使用github开源工具chatlog
官网页面:https://github.com/sjzar/chatlog?tab=readme-ov-file#http-api
访问 Releases 页面下载适合您系统的预编译版本。
依次使用
运行程序:执行
chatlog启动 Terminal UI 界面解密数据:选择
解密数据菜单项开启 HTTP 服务:选择
开启 HTTP 服务菜单项
然后将结果复制到文件中使用python进一步处理。
PS:当前这个应用导出为csv格式或者jsonl格式都是有问题的,反正经过我的测试是导不出来没关系,反正也没事。
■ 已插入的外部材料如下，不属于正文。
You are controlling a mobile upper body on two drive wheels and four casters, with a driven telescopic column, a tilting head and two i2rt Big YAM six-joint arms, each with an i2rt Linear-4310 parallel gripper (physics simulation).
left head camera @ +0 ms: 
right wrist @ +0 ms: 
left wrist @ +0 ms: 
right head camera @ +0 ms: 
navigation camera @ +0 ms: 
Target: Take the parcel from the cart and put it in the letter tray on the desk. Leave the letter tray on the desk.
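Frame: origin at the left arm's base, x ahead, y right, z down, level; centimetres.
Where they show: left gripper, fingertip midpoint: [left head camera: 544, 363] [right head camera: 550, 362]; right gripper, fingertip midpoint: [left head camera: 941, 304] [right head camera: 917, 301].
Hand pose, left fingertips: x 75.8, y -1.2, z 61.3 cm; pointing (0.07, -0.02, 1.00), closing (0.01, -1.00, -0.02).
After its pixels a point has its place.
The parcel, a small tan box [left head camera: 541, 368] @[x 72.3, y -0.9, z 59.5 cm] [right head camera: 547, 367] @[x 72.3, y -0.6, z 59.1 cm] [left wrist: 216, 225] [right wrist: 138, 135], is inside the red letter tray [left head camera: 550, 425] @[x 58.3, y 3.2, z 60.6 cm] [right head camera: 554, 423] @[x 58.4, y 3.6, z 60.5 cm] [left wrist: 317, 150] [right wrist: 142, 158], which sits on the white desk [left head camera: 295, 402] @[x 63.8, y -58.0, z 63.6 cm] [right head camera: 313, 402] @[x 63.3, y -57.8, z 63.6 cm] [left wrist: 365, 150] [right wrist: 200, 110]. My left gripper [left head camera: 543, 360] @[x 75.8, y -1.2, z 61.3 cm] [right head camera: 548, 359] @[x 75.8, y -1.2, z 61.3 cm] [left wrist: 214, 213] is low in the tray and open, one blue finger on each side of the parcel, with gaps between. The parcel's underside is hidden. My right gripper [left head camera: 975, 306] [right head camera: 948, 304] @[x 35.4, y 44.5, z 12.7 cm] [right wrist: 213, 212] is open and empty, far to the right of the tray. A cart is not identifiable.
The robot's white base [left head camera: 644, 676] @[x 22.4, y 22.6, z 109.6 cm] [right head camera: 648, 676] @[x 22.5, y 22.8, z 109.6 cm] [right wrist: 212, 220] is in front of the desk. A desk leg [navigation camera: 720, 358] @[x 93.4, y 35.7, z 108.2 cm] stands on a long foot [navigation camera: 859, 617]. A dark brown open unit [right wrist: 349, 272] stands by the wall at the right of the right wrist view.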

然后使用如下代码合并消息,把连续发的消息连接在一起
处理数据
import re
def merge_chat_messages(file_path):
merged_records = []
current_sender = None
current_time = None
current_message = []
# 正则表达式匹配发送者、时间、消息内容
# 例子: 律政先锋🀄(wxid_m7ca7aue2jml22) 2023-01-20 11:25:38
pattern = re.compile(r'^(.*?)\s+([\d-]+\s+[\d:]+)\s*(.*)$')
with open(file_path, 'r', encoding='utf-8') as f:
for line in f:
line = line.strip()
if not line:
continue
match = pattern.match(line)
if match:
sender = match.group(1).strip()
time = match.group(2).strip()
message = match.group(3).strip()
if sender == current_sender:
# 如果是同一个人发送,就合并消息
current_message.append(message)
else:
# 如果不是同一个人,就先处理上一条记录
if current_sender:
merged_records.append({
'sender': current_sender,
'time': current_time,
'message': " ".join(current_message)
})
# 然后更新当前记录
current_sender = sender
current_time = time
current_message = [message]
else:
# 处理没有时间戳的后续消息行
if current_sender:
current_message.append(line)
# 循环结束后,处理最后一条记录
if current_sender:
merged_records.append({
'sender': current_sender,
'time': current_time,
'message': "\n".join(current_message)
})
return merged_records
def format_merged_records(records):
"""
将合并后的记录列表格式化为字符串。
"""
formatted_output = []
for record in records:
sender = record['sender']
time = record['time']
message = record['message']
formatted_output.append(f"{sender} {time}\n{message}")
return "\n\n".join(formatted_output)
file_name = "chatlog.txt"
merged_result = merge_chat_messages(file_name)
formatted_output = format_merged_records(merged_result)
# 将结果保存到新文件
output_file_name = "merged_chat_log.txt"
with open(output_file_name, "w", encoding="utf-8") as f:
f.write(formatted_output)
print(f"合并后的聊天记录已保存到文件: {output_file_name}")然后将上述的文件处理为适合机器学习的json格式
import json
import re
def convert_chatlog_to_json(file_path):
chat_data = []
current_instruction = ""
current_output = ""
# Regex to identify the speaker and the message
# It captures the speaker's name (律政先锋🀄 or 我) and the following message
# It also handles messages with image or animated emoji tags.
pattern = re.compile(r'^(律政先锋🀄\(wxid_m7ca7aue2jml22\)|我) .*?\n(.*?)(?=\n(律政先锋🀄|我)|$)', re.DOTALL)
with open(file_path, 'r', encoding='utf-8') as f:
# Read the entire file content
content = f.read()
# Split the content by the time stamp to process each message block
messages = re.split(r'\n(律政先锋🀄|我) .*? \d{2}:\d{2}:\d{2}\n', content)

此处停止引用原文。